The __init__.py file is an empty file that identifies the folder as a Python module, allowing Dagster and dltHub to dynamically import resources and pipelines.


2. Generator

data.py
import requests

def fetch_transactions():
    """Fetch paginated transactions from API"""
    page = 1
    while True:
        response = requests.get(f"https://api.example.com/transactions?page={page}")
        data = response.json()
        if not data:
            break
        yield data
        page += 1

Tip

  • Always use yield (not return) to stream data in small chunks.
  • Use API pagination, cursors, or offsets to avoid loading too much data into memory.
  • Each yield should return a list (or iterable) of records, e.g. [{...}, {...}, ...].

The data generator defines how data is fetched.
It can yield any iterable of dictionaries (records).
dltHub automatically batches and streams data to the destination.

The data.py script defines the data generator — a Python function that yields data in batches.
Each yield represents a page or chunk of records fetched from the source system (API, file, or database).
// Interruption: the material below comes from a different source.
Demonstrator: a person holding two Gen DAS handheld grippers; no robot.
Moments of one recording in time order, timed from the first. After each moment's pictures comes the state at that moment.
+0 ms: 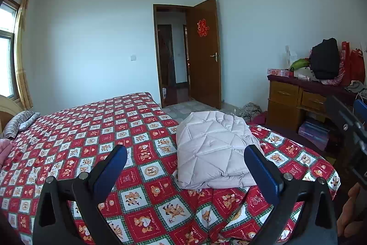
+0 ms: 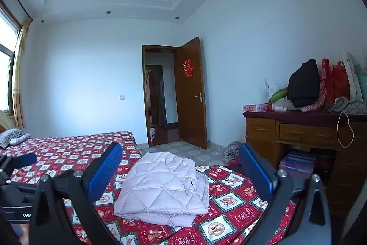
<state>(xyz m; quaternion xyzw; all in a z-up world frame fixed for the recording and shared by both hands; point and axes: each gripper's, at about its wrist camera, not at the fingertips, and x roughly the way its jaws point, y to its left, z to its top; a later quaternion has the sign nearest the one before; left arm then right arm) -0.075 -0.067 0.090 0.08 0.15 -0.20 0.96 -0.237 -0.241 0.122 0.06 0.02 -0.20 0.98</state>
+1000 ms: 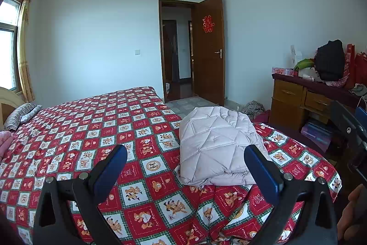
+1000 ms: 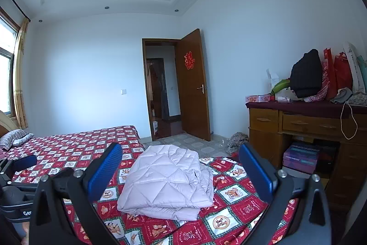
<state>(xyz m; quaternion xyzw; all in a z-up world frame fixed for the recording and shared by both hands) -0.074 -0.068 0.084 0.08 0.17 -0.19 0.96 -0.238 -0.250 0.118 0.08 0.04 -0.19 0.98</state>
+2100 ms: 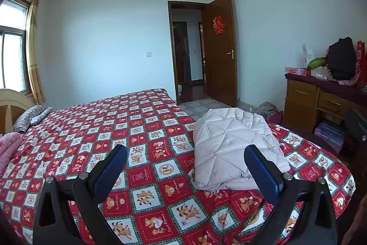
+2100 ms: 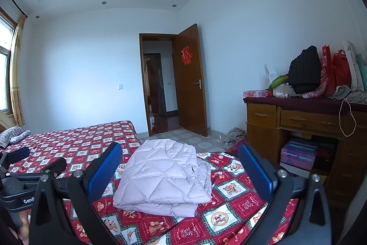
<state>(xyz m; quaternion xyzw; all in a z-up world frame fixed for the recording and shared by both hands) -0.055 -0.068 0.078 0.08 0.16 -0.15 0.97 -0.230 -0.251 0.113 0.09 0.06 -0.19 0.98</state>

This generator pattern allows dltHub to: - Stream large datasets efficiently
- Handle pagination and rate limits
- Maintain memory efficiency during ingestion

Ingestion functions can also accept arguments (like date ranges or filters), allowing Dagster to parametrize runs dynamically.


Resources

sources.yaml
resources:
    my_api.users:
        entry: data.fetch_users
        write_disposition: append
        primary_key: ["id"]
        kinds: {api}

    my_api.transactions:
        entry: data.fetch_transactions
        write_disposition: append
        primary_key: ["id"]
        kinds: {api}

Explanation: - Each resource maps to a data generator function (defined in data.py). - The resource defines how its data is written to the target system. - Use multiple resources when extracting from different endpoints or datasets.

Typical fields include:

Key Description
entry The entry path to the generator function, e.g. exchange_rate.data.get_exchange_rates
arguments Optional positional arguments passed to the function to select a generator
keword_arguments Optional keyword arguments passed to the function to select a generator
write_disposition Defines whether data is appended, replaced, or merged

Sources

sources.yaml
sources:
    my_api:
        resources:
        - my_api.users
        - my_api.transactions
        meta:
            dagster:
                automation_condition: on_schedule
                automation_condition_config:
                    cron_schedule: "@daily"
                    cron_timezone: utc
                freshness_lower_bound_delta_seconds: 108000

Explanation: - The sources block declares a data source (e.g., an API, database, or file store). - Each source can contain one or more resources, representing individual endpoints or tables. - Grouping them provides modularity and reuse for replication definitions.


Governance and Observability

All dltHub connectors include: - Inline docstrings describing source purpose and ownership
- YAML metadata for consistent data lineage and auditability
- Automatic asset mapping into Dagster’s lineage graph

This ensures every dataset — from an external API to the final mart — is fully traceable across ingestion, transformation, and consumption.